A medida que el consumismo y la tecnología continúan aumentando y arraigándose en todo el mundo, la cuestión de encontrar significado a las infinitas cantidades de entretenimiento vacío se convierte en una cuestión aún más importante. Las redes sociales, el sensacionalismo y los reality shows se han apoderado de la sociedad durante las últimas décadas, creando una era en la que las personas buscan constantemente entretenerse. Esta búsqueda activa de entretenimiento no viene acompañada del deseo de adquirir realmente algo de los medios consumidos, sino de una forma ahora aparentemente instintiva de distracción. A través de la devoradora ola de escapismo que ha infestado a estas últimas generaciones, las obras de sustancia real, medios con alma real, han quedado en un segundo plano, ya que esta búsqueda continua de entretenimiento no deja espacio para un verdadero pensamiento analítico.
Aunque regularmente nos empujan a la garganta todo tipo de medios, nos guste o no, no sería justo decir que todos y cada uno de estos trabajos son absolutamente superficiales. Todavía hay algo de luz en este pozo de distracción tan profundo que hemos creado. Sin embargo, si te tomas un momento para asimilar lo que consumes, si realmente analizas la información que te brindan, descubrirás que la mayoría de las veces no ofrece espacio para el pensamiento crítico ni introduce ningún tipo de significado o sustancia en tu vida. El entretenimiento ahora se crea en masa y casi exclusivamente para el consumo activo y pasivo.
Un excelente ejemplo de estas tendencias escapistas siempre presentes es el de lo que el “booktok” y las redes sociales han popularizado en el mundo literario. Tiktok está lleno de reseñas, recomendaciones y opiniones en la literatura. Es importante señalar que existen alguno Grandes creadores con muchas ideas filosóficas, reflexivas y útiles. Sin embargo, el contenido que siempre permanece con las interacciones más altas es el de los creadores que exploran la literatura creada para el consumo masivo con poca o ninguna necesidad de pensar más allá o más profundamente que lo que se encuentra simplemente en las páginas leídas. Me gusta pensar en estos libros como el equivalente a pasar horas navegando por las redes sociales, donde consumes una gran cantidad de información superficial y sin sentido que te brindan, solo para no volver a pensar en ella.
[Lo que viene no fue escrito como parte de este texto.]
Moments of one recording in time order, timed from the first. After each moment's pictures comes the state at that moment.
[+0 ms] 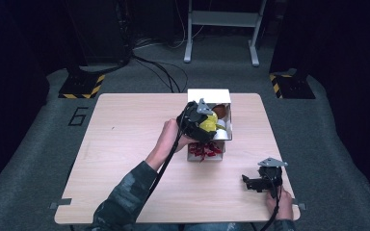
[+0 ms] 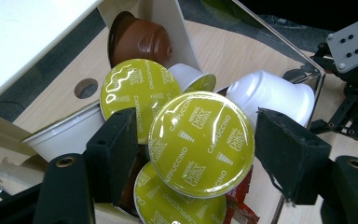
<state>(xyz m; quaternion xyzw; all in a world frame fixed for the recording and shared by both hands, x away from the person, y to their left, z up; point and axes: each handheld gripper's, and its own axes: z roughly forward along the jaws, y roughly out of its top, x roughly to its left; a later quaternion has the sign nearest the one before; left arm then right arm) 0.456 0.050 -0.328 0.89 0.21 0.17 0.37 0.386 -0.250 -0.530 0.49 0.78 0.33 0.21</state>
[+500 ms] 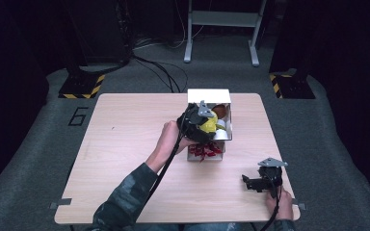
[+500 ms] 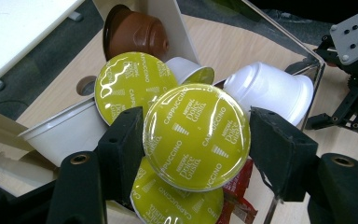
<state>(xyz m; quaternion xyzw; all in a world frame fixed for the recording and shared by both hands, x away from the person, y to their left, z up) 0.451 0.049 -0.331 0.89 0.21 0.18 0.36 0.385 -0.250 -0.530 0.49 0.78 0.33 0.21</state>
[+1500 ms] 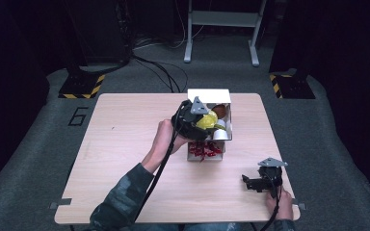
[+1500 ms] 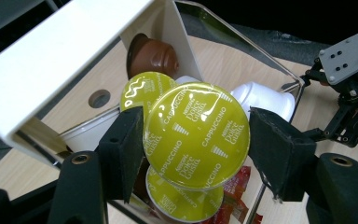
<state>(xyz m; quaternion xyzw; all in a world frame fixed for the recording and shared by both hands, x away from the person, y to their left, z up) 0.442 0.066 -0.311 0.87 0.21 0.19 0.40 0.386 -0.250 -0.530 0.49 0.78 0.33 0.21</state>
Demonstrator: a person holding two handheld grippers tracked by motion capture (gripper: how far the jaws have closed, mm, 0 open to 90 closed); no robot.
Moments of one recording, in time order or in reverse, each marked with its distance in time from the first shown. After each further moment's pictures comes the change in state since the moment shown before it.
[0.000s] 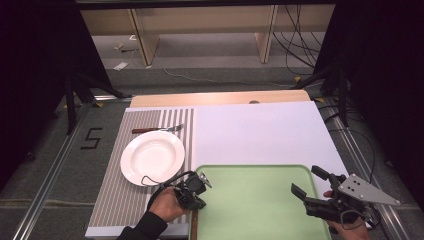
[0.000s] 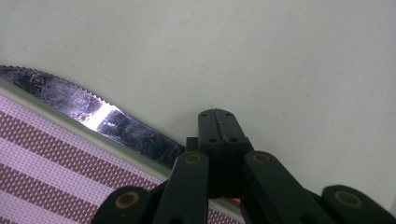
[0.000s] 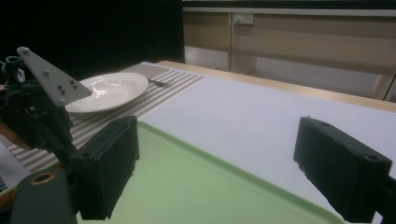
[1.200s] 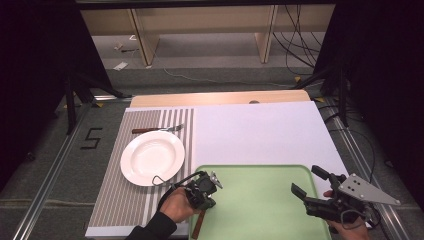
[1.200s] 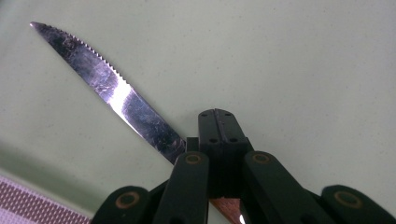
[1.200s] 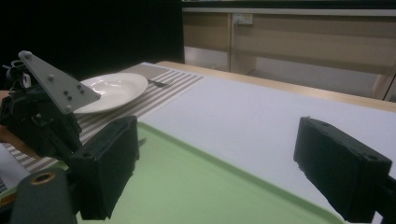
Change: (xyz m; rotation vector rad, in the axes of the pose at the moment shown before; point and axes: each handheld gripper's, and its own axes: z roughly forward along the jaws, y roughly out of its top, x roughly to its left) left arm -0.013 0.019 0.009 -0.020 0.018 0.037; right arm -0.001 0.000 0.000 0.001 0.004 0.001
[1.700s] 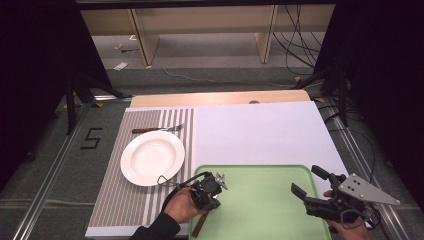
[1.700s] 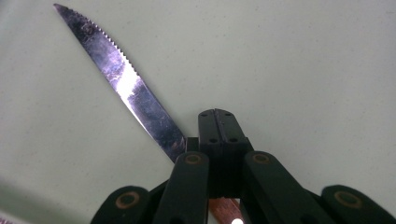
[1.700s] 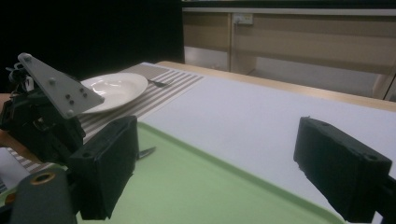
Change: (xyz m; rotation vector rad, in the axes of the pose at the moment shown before) left arm -0.007 0.010 0.005 -0.015 -0.007 0.028; right arm 0.000 0.000 0.000 -0.003 -0.005 0.001
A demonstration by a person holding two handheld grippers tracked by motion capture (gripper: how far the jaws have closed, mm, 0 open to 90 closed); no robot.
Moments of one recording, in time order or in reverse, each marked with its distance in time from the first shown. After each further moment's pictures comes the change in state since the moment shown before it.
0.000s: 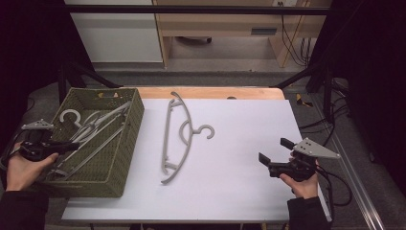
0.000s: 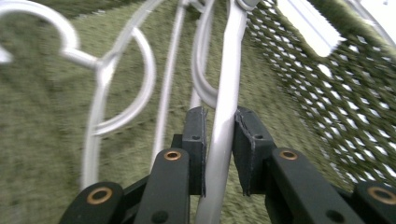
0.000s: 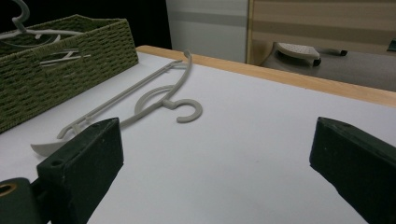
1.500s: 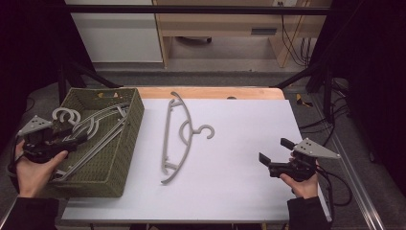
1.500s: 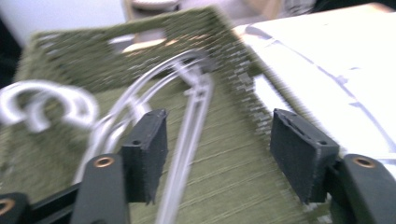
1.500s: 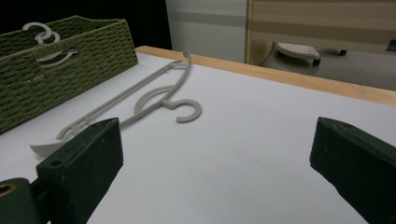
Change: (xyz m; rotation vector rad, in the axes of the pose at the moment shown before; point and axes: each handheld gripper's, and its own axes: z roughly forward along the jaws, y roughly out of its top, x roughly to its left) left arm -0.060 0.013 -0.017 -0.316 0.050 -0.004; right arm -0.001 -0.001 0.000 -0.003 -0.001 0.005
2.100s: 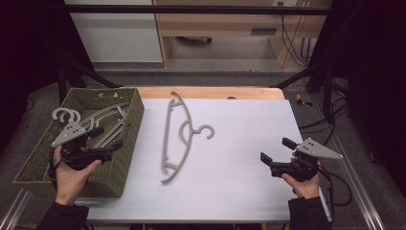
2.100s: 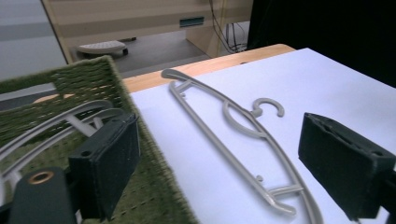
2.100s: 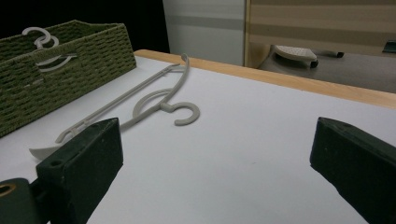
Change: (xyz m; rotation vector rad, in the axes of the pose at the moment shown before) left arm -0.082 0.006 0.024 -0.133 -0.161 0.054; right arm -0.002 0.001 -0.003 -0.010 -0.007 0.004
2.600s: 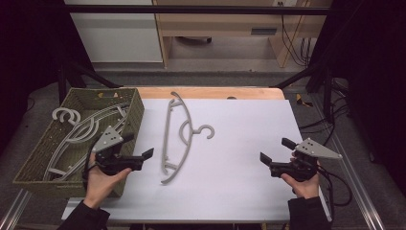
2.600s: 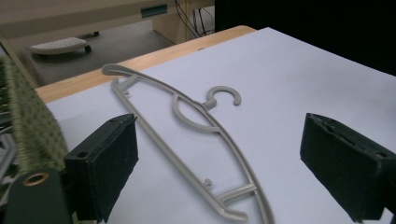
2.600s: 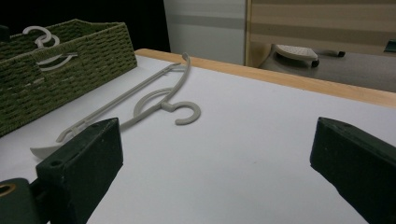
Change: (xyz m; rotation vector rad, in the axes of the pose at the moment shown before) left arm -0.056 -0.007 0.047 0.070 -0.118 0.087; right arm 0.001 0.000 0.001 0.001 0.001 0.001
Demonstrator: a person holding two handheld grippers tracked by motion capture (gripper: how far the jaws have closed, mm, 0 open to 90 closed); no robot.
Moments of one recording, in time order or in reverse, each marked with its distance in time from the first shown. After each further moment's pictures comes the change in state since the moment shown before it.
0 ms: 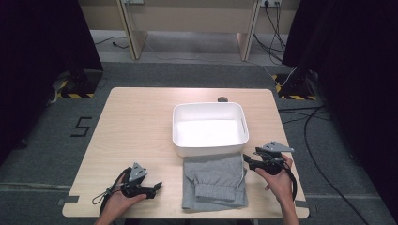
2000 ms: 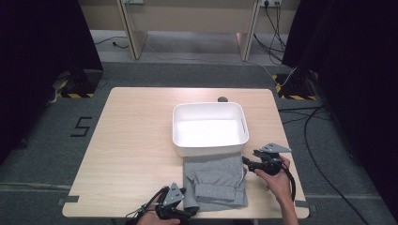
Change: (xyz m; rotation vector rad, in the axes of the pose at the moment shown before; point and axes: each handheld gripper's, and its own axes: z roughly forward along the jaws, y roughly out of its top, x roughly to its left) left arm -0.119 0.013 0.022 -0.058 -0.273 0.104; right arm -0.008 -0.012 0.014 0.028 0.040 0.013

Para aquellos que todavía dudan de que esto esté sucediendo realmente, probé un pequeño experimento con algunas personas en el campus. Di la siguiente lista de nombres: Annie Ernaux, Mario Vargas Llosa, Colleen Hoover, Svetlana Alexievich. De estas listas, 3 son ganadores del Premio Nobel de Literatura y uno escribe libros románticos tóxicos. Luego pregunté si alguno de estos me resultaba familiar. La mayoría respondió que sólo conocía a Colleen Hoover. Ahora bien, no juzgo el hecho de que la gente no reconozca a los ganadores del Premio Nobel, ya que no todo el mundo está al tanto de estos premios o del mundo literario. Sin embargo, es sumamente atroz que un autor con narrativas débiles y falta de variedad en la trama y los géneros sea más popular y reconocido que aquellos premiados con el mayor logro que uno puede obtener en literatura.
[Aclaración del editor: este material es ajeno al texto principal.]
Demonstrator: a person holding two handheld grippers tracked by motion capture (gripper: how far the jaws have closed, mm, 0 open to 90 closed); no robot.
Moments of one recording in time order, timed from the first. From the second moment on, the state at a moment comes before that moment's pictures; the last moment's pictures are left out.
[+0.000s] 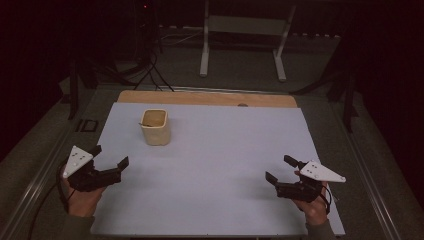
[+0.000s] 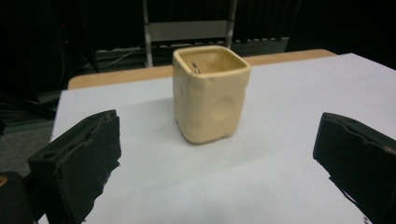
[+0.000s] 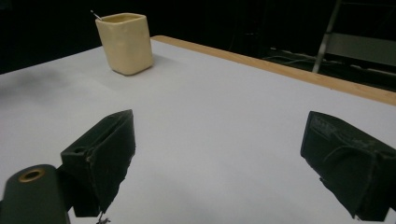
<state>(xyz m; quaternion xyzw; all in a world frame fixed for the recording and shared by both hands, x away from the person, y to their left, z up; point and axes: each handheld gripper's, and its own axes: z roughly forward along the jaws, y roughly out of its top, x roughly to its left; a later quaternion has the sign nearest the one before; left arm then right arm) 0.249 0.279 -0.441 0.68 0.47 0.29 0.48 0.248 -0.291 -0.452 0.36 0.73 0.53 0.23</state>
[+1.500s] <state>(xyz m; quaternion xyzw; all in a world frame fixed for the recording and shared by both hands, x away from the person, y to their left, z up) 0.211 0.286 -0.466 0.72 0.42 0.26 0.49 0.233 -0.298 -0.467 0.34 0.75 0.52 0.24</state>
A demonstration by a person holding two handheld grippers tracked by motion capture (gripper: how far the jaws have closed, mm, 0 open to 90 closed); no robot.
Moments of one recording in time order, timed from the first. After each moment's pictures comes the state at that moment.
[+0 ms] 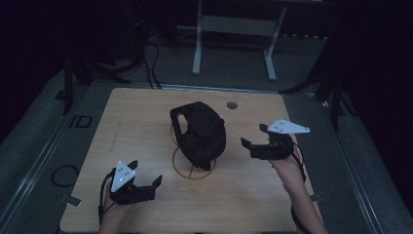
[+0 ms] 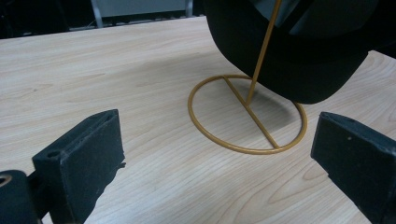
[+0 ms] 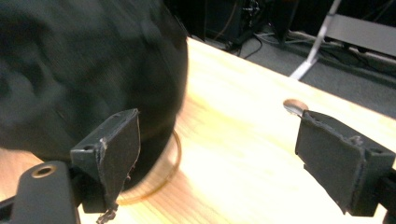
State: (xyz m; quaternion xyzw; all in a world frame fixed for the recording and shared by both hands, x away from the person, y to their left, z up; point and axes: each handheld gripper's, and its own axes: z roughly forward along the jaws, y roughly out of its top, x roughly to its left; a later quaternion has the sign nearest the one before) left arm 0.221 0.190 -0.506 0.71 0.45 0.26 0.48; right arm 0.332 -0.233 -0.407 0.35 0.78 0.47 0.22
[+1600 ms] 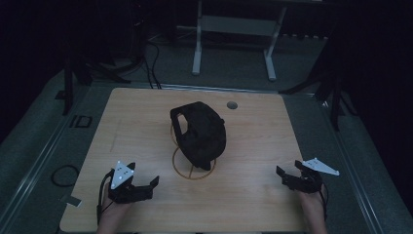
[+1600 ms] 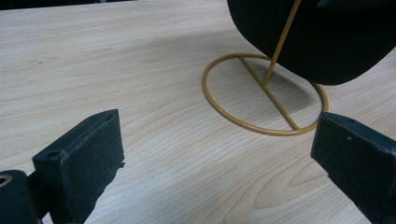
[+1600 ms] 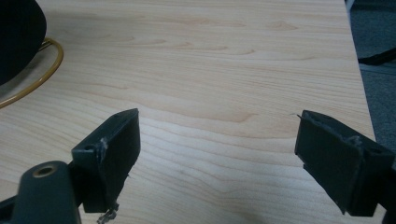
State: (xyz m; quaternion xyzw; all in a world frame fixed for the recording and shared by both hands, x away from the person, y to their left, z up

Esta idea no es fácil de digerir, frente a la dura verdad de que todos hemos caído en la trampa del entretenimiento es una realidad bastante desagradable. Sin embargo, lo más importante es poder reconocer nuestros defectos, porque ¿cómo es posible que cambien las cosas si se evita la verdad por miedo a la incomodidad? Ahora más que nunca, es absolutamente necesario pensar dos veces no sólo en los medios que consumes, sino también en por qué los consumes.